Continuous evolution of oceanic crustal structure following an eruption at Axial Seamount, Juan de Fuca Ridge

Abstract

Abstract We present the first continuous observations of the temporal evolution of oceanic crustal shear velocity beneath Axial Seamount, a submarine volcano on the Juan de Fuca Ridge (offshore northwestern North America). Weekly values of seafloor compliance, the periodic deformation of the seafloor under ocean waves, were estimated over the time period between December 2014 and May 2018 using data from two cabled broadband ocean-bottom seismometers with collocated absolute pressure sensors. We inverted these measurements for shear-wave velocity within the volcano beneath the two stations as a function of depth and time.
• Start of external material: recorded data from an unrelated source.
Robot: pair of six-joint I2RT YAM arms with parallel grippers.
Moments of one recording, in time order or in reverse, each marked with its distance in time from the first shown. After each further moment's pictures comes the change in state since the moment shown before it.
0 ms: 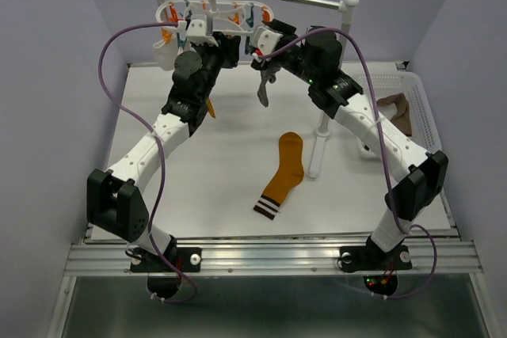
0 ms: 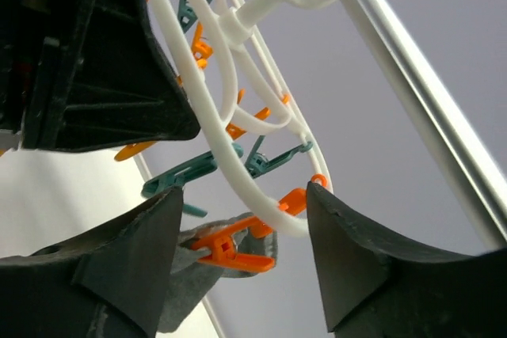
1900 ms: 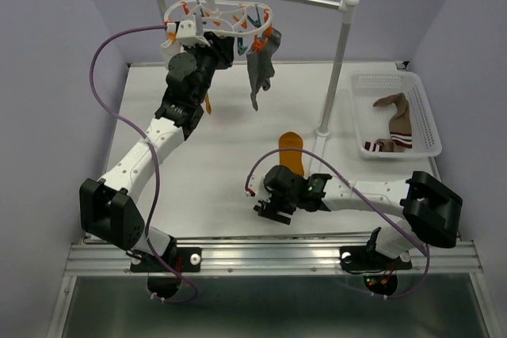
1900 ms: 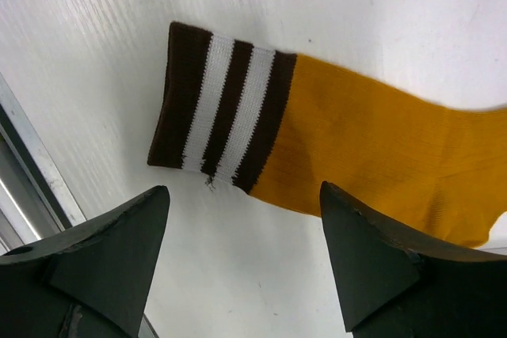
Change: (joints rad) left arm 0.000 -0.062 -0.021 -0.053 -0.055 -0.077; right arm 0.472 -0.233 -0.990 -0.382 0.263 0.573
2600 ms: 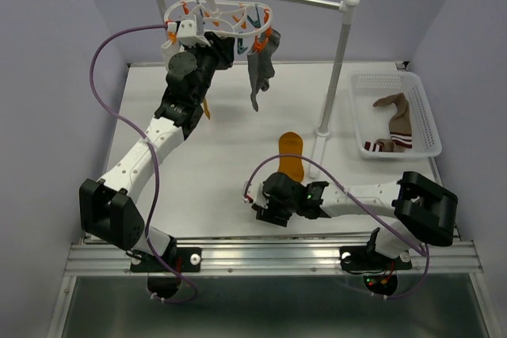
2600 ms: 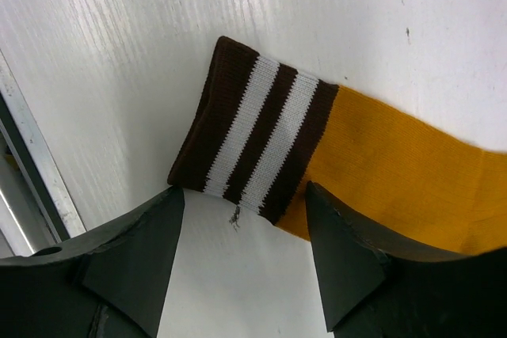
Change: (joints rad) left arm 0.000 -0.001 0.008 -0.024 0.010 0.001; right arm 0.040 0.011 -0.091 0.195 0.004 0.005
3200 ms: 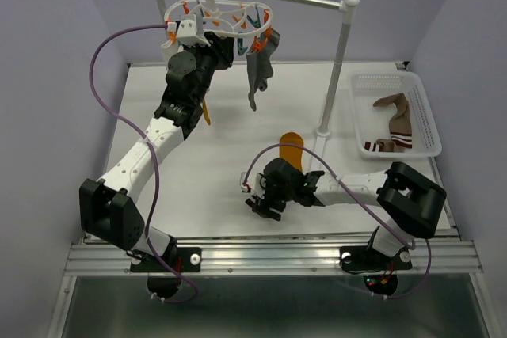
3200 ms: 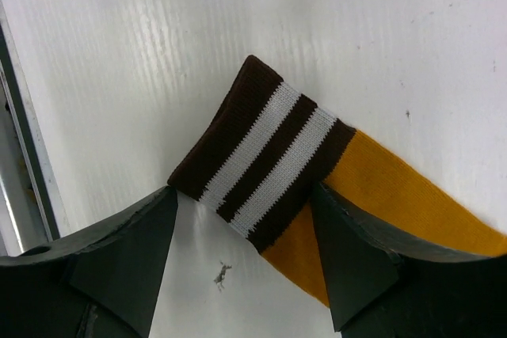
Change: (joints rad) left arm 0.004 0.000 0.000 0.000 0.004 0.003; right arm -0.113 0.087 0.025 0.128 -0.252 -0.059
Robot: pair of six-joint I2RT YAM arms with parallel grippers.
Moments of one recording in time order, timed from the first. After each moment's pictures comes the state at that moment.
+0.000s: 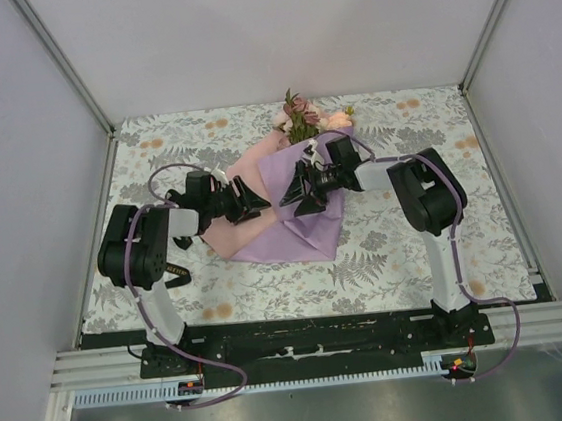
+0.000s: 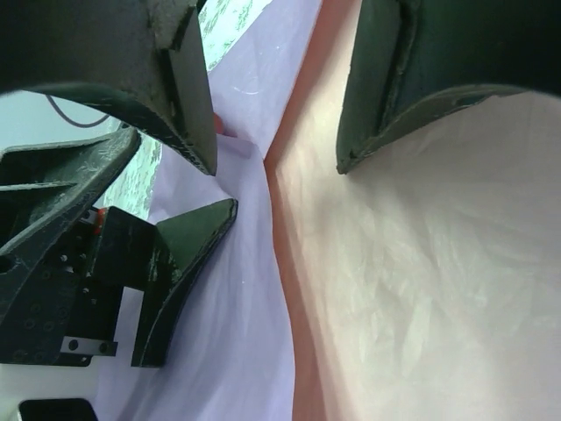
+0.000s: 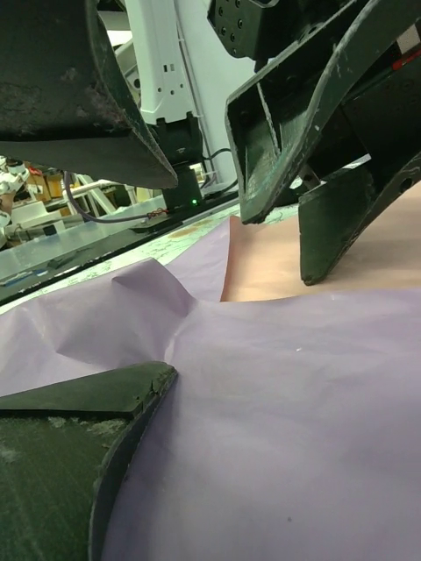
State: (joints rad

Our results, combined with estimates of seismic compressional wave velocity, suggest that the shallow melt reservoir and the lower crust beneath the central caldera contain melt fractions of 14% and at least 4%, respectively. The eruption of April 2015 induced a dramatic drop in shear velocities beneath the central station, primarily in the lower crust, which could have been caused by an increase in melt fraction, a change in small-scale melt geometry, or both. The absence of such a change beneath the eastern flank of the caldera indicates that there is a lower-crustal conduit beneath the caldera center, which is much narrower in cross section (<1 km2) than the overlying melt reservoir (≥42 km2). Our study demonstrates the promise of using continuous data to understand submarine volcanism and crustal accretionary processes.